Vi si impone l’esplicitazione allegorica di un’idealità, di una concezione del Sacro, di un Ordine, origine noetica che era il fulcro delle antiche civiltà tradizionali e che meravigliosamente riecheggia nelle opere magiche e filosofiche del Nolano. Le opere, la vita, la morte di Bruno, infatti, ci indicano idealmente tutto ciò che appartiene alla nostra Tradizione d’Occidente e tutto ciò che ne è assolutamente estraneo, quale specifico atteggiamento culturale che riconosce la propria specificità e per tale consapevolezza riesce a riconoscere, rispettare e tutelare quella altrui:

” Non so quando, ma so che in tanti siamo venuti in questo secolo per sviluppare arti e scienze, porre i semi della nuova cultura che fiorirà, inattesa, improvvisa, proprio quando il potere si illuderà di avere vinto” (Dialogo tra Giordano Bruno e Sagredo).

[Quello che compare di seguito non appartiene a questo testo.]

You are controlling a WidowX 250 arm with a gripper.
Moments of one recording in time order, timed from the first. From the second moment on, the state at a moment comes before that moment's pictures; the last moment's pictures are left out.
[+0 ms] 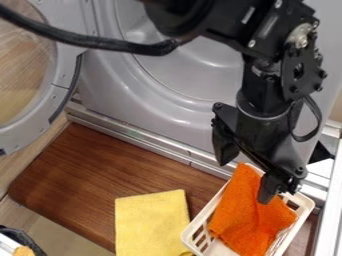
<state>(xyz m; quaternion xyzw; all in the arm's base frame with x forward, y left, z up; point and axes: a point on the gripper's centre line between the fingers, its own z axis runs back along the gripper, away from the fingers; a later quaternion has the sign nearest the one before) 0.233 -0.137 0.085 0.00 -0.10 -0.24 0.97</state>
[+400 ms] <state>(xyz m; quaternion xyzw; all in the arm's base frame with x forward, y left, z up) 0.232 -0.139 0.056 -0.01 -0.06 -0.23 0.97</state>
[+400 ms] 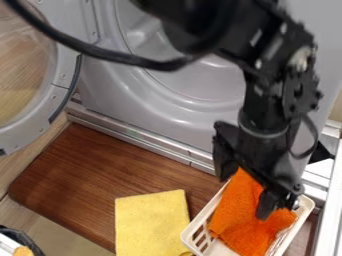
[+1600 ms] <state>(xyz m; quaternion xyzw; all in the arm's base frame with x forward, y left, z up) 0.222 -0.045 -0.028 -0.01 0.00 -0.09 1.00</state>
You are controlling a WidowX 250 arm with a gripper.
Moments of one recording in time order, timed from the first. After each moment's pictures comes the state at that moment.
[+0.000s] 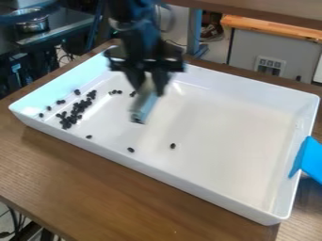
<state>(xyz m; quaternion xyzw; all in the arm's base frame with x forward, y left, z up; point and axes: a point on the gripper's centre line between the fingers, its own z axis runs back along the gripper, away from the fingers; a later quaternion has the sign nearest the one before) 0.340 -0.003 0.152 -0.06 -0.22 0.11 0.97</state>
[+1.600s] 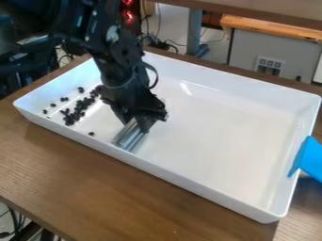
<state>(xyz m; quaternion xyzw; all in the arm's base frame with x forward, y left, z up) 0.326 0.049 0.086 0.05 -0.24 0.04 0.97</state>
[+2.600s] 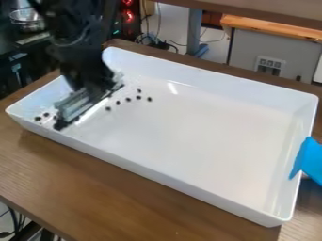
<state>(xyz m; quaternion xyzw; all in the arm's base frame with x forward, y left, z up) 0.314 0.093 0.132 0.07 -0.23 0.00 0.97</state>
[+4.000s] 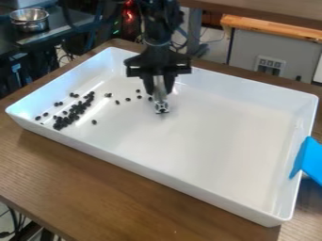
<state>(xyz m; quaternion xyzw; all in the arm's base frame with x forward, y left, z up) 0.421 0.051 0.104 0.03 -0.22 0.29 0.93</state>
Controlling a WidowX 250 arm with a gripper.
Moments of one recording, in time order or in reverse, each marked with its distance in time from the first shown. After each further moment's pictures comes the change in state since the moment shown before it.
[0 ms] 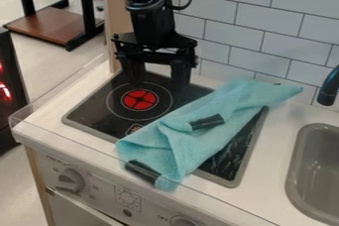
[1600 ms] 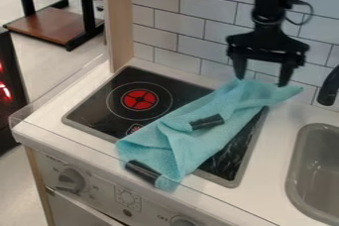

Giordano Bruno, infine, noi lo ricordiamo come autentico Figlio d’Ermete, quale portatore di una fiaccola mai spenta nell’alveo magico – teurgico della migliore Paganitas (così si espressero i magisti del Gruppo di Ur sul significato profondo dell’ermetismo), della sempre feconda Tradizione d’Occidente, che ancora oggi torna a far paura ai dogmatici di ogni latitudine:

“A Minerva quelli che a ogni cosa antepongono il consiglio, la prudenza, la Sapienza e l’intelletto” (8).

Note:

1 – Gabriele La Porta, Giordano Bruno, Edizioni Bompiani, p. 57.
2 – http://www.ereticamente.net/2016/02/il-nolano-e-la-natura-magica-del-divino-luca-valentini.html
3 – http://www.ereticamente.net/2018/12/fascismo-e-massoneria-storia-di-rapporti-complessi-1-parte.html Riportiamo l’espressione del Mola «L’elevazione del Nolano a emblema della Massoneria … non va giudicata sotto il profilo della rispondenza filologica tra il suo sistema filosofico e gli orientamenti prevalenti nella Famiglia … bensì va apprezzata per la sua efficacia rappresentativa. Per i massoni (che non ne conoscevano il pensiero) Bruno era la vittima del dogmatismo teocratico di Roma in combutta con i sordidi intrighi dell’assolutistica diplomazia veneziana. Al tempo stesso era l’uomo che fra il rogo e la rinunzia alle sue più profonde convinzioni scelse il martirio, onorando, quindi, non l’ateismo o il rifiuto del cristianesimo (come poi asserito da certo malinteso positivismo) ma la libertà di “ricerca” e, quindi, la libertà di religione».
4 – Frances A. Yates – Giordano Bruno e la tradizione ermetica, Edizioni Laterza, p.204ss.
5 – Leen Spruit, Il problema della conoscenza in Giordano Bruno, Edizioni Biblopolis, p. 149.
6 – Gabriele La Porta, op. cit., p. 170.
7 – Gabriele La Porta, op. cit., p. 124.
8 – Orazione di congedo di Giordano Bruno all’Accademia di Wittenber, 8 Marzo 1588.